Records from a data collection
########
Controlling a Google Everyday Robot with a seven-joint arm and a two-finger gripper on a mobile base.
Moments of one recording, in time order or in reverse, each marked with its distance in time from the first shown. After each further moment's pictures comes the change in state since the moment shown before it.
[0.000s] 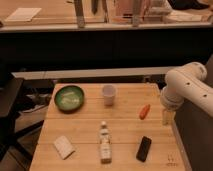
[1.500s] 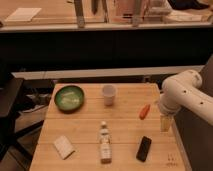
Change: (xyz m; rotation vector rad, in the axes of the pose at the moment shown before) arm -0.010 0.031 0.036 -0.035 -0.005 -0.058
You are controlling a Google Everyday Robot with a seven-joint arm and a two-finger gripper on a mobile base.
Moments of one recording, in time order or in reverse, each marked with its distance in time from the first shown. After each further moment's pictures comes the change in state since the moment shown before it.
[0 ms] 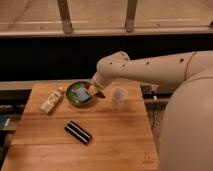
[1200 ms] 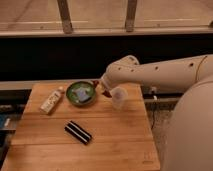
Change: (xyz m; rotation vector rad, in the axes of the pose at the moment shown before) arm 0.024 -0.040 -0.009 0.081 -0.032 0.093
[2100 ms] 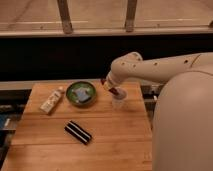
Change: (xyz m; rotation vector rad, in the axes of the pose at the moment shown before) arm 0.022 -0.041 0.026 0.032 0.084 0.049
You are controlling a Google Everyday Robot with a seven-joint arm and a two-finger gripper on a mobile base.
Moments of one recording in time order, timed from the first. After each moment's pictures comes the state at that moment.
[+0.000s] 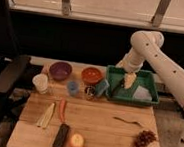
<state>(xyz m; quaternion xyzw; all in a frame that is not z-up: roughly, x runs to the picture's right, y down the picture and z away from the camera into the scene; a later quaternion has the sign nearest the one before) 0.185 -0.016 0.775 -0.28 -0.12 -0.13 0.94</state>
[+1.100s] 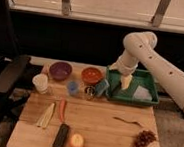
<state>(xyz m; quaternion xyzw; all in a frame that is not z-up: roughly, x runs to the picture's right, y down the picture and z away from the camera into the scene) 0.137 0.004 0.760 -0.26 -0.15 -0.28 0.91</state>
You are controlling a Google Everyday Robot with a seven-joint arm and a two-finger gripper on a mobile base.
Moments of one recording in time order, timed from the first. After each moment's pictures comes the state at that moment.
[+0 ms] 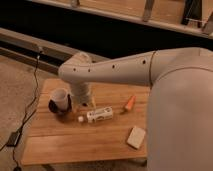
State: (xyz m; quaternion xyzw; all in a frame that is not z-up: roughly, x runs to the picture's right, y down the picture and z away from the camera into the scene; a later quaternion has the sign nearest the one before) arm -0.104 0.102 0.703 -0.26 0.23 0.64 0.68
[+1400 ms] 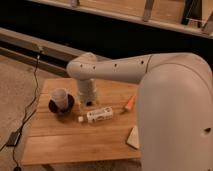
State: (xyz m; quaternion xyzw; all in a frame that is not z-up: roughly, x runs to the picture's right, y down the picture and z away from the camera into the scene) arm -0.067 0.105 0.746 -0.33 0.24 0.51 0.75
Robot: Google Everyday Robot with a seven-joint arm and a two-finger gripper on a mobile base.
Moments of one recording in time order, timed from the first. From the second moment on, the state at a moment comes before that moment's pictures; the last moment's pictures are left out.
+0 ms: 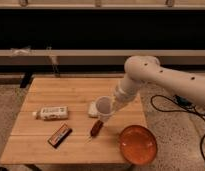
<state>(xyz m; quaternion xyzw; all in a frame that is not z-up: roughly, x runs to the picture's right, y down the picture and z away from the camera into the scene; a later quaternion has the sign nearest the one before) 0.086 0.098 0.690 -0.36 0.14 0.70 0.60</state>
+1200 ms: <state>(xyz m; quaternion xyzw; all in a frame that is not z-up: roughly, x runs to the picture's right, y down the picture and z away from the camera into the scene) 0.203 0.158 0.688 -0.34 0.20 0.78 0.50</state>
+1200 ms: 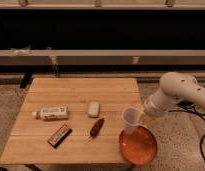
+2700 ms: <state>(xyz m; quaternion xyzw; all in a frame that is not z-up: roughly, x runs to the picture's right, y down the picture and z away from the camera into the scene) 0.230 0.183 0.685 -0.33 0.20 0.79 0.47</state>
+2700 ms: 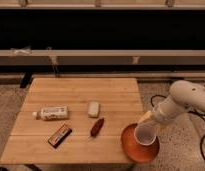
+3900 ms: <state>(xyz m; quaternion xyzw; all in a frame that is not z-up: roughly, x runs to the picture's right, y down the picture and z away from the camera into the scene) 0.143 0.102 0.639 -0.34 0.10 0.74 0.57</state>
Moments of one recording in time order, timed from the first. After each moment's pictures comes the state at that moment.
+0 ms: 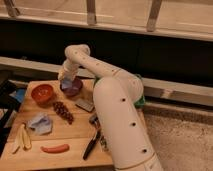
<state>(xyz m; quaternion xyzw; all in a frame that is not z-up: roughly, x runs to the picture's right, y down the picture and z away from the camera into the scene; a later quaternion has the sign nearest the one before) -0.245 -0.077 0.923 -0.35 -0.03 0.64 0.68</state>
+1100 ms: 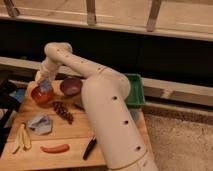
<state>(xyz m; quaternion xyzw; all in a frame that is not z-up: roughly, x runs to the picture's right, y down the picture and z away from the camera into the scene) -0.363 -0.057 0.853 -0.41 -0.09 0.54 0.73</state>
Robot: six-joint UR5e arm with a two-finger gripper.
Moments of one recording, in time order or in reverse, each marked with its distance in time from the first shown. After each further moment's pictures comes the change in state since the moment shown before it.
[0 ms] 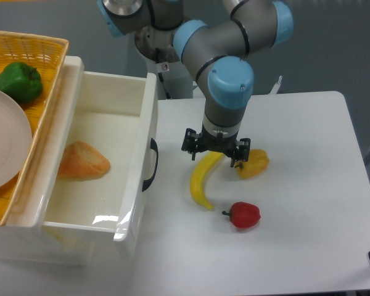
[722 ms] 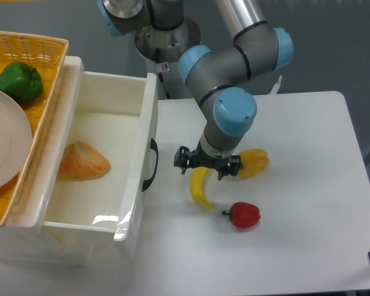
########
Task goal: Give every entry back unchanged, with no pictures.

Exercise answer:
Controlling a Google Everyday Robot with a seven-joint arm and a two-finger gripper on a mobile base.
Moments of one recording, in time order or in reverse, each marked with its distance in time from the first shown. After each further moment's pictures comes the change in state since the moment shown before it.
[0.000s] 
[1.500s] 
Change: (xyz m; rotation vector rad, in the axes of the pose at the moment shown before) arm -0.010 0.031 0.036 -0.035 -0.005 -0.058
You are controlling a Google Everyday Robot with a seven-joint arm and a two-finger gripper on a mobile base.
Moments of one recording, in time order or in reverse, each marked with its distance in time from the first shown. After each further moment's pictures comes the change in state since the moment shown before it.
[0 ms] 
[1200 ms] 
Change: (xyz m; rotation vector rad, in the axes of the pose at the moment shown before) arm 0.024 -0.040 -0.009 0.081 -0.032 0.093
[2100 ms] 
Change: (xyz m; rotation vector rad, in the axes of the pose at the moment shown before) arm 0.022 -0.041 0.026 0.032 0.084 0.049
You are controlling a Google Everyday Robot with a seven-joint arm and a two-finger gripper on a mobile base.
Moments of one recording in time order, timed from the first. After each moment's pictures comes the state at that moment.
[+0.000s] 
<state>(xyz m; quaternion xyzw; all in a frame that is not z-up: roughly, x runs to the picture's right, y down the picture and z away from the camera into the scene; a later quaternion has the sign nearest the one before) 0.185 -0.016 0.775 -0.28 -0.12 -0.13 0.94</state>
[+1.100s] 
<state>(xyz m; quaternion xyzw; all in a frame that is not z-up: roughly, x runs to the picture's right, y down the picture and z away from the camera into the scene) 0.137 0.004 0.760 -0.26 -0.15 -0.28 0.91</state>
You are controlling a Google Everyday Robot with a seven-joint arm and a two-finger gripper on a mobile base.
Moments of one recording in time order, timed from the first. After each moment's pictures comes the state at that moment.
[+0 ms] 
State: (xyz m; quaternion xyzw; all in a frame that is not z-up: roughly, x runs to the picture's right, y down the picture and z away from the camera into the scene; a later quaternion has the sign nearest the one before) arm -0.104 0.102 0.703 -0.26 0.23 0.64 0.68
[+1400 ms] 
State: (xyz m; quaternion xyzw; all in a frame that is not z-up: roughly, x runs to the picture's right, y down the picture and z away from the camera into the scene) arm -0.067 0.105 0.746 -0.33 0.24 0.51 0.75
Robot: Google Everyday Robot with a seven-joint arm and a two-finger gripper on a mobile base.
Moments of one recording in time order, timed from the first. From the second moment on, the state at a moment comes before that moment's pictures; the last moment's pictures are left out.
+0 ms: 
<state>(xyz m; quaternion xyzw; all in a frame that is not z-up: roughly, x runs to the picture's right, y down the picture and z away from the camera into the scene; a later quaternion has the sign nearest the one before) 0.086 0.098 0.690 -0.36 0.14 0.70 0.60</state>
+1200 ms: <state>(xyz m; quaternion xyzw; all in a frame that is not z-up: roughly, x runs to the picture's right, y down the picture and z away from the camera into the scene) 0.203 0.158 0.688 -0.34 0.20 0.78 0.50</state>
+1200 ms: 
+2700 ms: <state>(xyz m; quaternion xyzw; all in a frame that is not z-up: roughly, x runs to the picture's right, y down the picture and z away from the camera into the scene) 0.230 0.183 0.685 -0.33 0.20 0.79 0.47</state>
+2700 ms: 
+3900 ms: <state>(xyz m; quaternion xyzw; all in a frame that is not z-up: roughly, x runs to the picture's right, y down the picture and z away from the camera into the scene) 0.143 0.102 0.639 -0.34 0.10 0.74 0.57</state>
Moments of one recording in time order, timed from the first. After each moment's pictures comes the state at that moment.
+0 ms: 
<state>(xyz m; quaternion xyzw; all in a frame that is not z-up: roughly, x runs to the picture's right, y down the picture and z away from the camera into the scene; a later quaternion has the sign nearest the one before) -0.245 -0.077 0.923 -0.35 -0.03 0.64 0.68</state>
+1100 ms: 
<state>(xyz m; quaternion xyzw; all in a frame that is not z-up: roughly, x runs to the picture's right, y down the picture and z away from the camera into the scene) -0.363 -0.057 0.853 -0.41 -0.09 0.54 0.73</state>
Robot: six-joint UR5e arm with a two-finger gripper.
Moments of one recording, in time order or in reverse, each marked with its distance in time from the first shown. After each further moment's pictures comes the change in state since the moment shown before it.
[0 ms] 
[722 ms] 

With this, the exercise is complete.